Aside from the pictures, copy the listing exactly.

Input data
Segment Open

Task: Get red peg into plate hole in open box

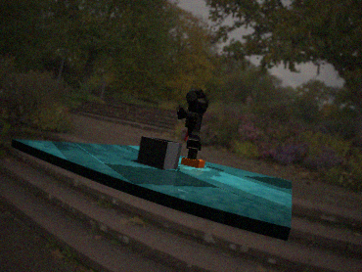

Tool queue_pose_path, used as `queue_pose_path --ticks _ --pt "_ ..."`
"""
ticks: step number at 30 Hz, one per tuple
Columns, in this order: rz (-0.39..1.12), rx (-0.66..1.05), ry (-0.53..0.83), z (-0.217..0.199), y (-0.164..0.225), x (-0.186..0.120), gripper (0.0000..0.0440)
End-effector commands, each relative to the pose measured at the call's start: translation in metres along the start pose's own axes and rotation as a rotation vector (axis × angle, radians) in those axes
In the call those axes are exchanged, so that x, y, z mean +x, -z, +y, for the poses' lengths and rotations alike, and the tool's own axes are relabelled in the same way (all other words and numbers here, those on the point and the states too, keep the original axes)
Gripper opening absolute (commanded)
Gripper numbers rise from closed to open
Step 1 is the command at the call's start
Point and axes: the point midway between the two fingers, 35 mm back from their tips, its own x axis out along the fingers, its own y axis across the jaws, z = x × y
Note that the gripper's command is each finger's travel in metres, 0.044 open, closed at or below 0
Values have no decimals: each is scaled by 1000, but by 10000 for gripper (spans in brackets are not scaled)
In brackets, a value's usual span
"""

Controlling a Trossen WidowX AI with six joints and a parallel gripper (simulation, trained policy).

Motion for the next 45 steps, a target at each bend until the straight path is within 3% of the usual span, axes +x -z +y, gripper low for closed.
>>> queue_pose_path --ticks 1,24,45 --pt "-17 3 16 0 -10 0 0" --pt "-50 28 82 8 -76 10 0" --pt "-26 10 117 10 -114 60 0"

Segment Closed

Task output
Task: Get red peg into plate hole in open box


Tool queue_pose_path, used as `queue_pose_path --ticks _ --pt "_ ..."`
"""
ticks: step number at 30 Hz, one per tuple
Columns, in this order: rz (-0.39..1.12), rx (-0.66..1.05), ry (-0.53..0.83), z (-0.217..0.199), y (-0.164..0.225), x (-0.186..0.120), gripper (0.0000..0.0440)
End-effector commands, each relative to the pose measured at the call's start: translation in metres along the start pose's own axes and rotation as a rotation vector (axis × angle, radians) in those axes
In the call those axes are exchanged, so that x, y, z mean +x, -z, +y, for the poses' lengths and rotations alike, and the tool's own axes are relabelled in the same way (all other words and numbers here, those on the point and the states too, keep the original axes)
Gripper opening absolute (commanded)
Gripper numbers rise from closed to open
Step 1 is the command at the call's start
Point and axes: the point midway between the two fingers, 35 mm back from their tips, its own x axis out along the fingers, its own y axis across the jaws, z = x × y
Note that the gripper's command is each finger's travel in metres, 0.044 open, closed at or below 0
Values have no decimals: each is scaled by 1000, but by 10000 for gripper (spans in brackets are not scaled)
In brackets, a value's usual span
"""

Controlling a Trossen WidowX AI with six joints and a parallel gripper (simulation, trained policy).

Motion for the next 45 steps, a target at each bend until the straight path is within 3% of the usual span, axes +x -z +y, gripper low for closed.
>>> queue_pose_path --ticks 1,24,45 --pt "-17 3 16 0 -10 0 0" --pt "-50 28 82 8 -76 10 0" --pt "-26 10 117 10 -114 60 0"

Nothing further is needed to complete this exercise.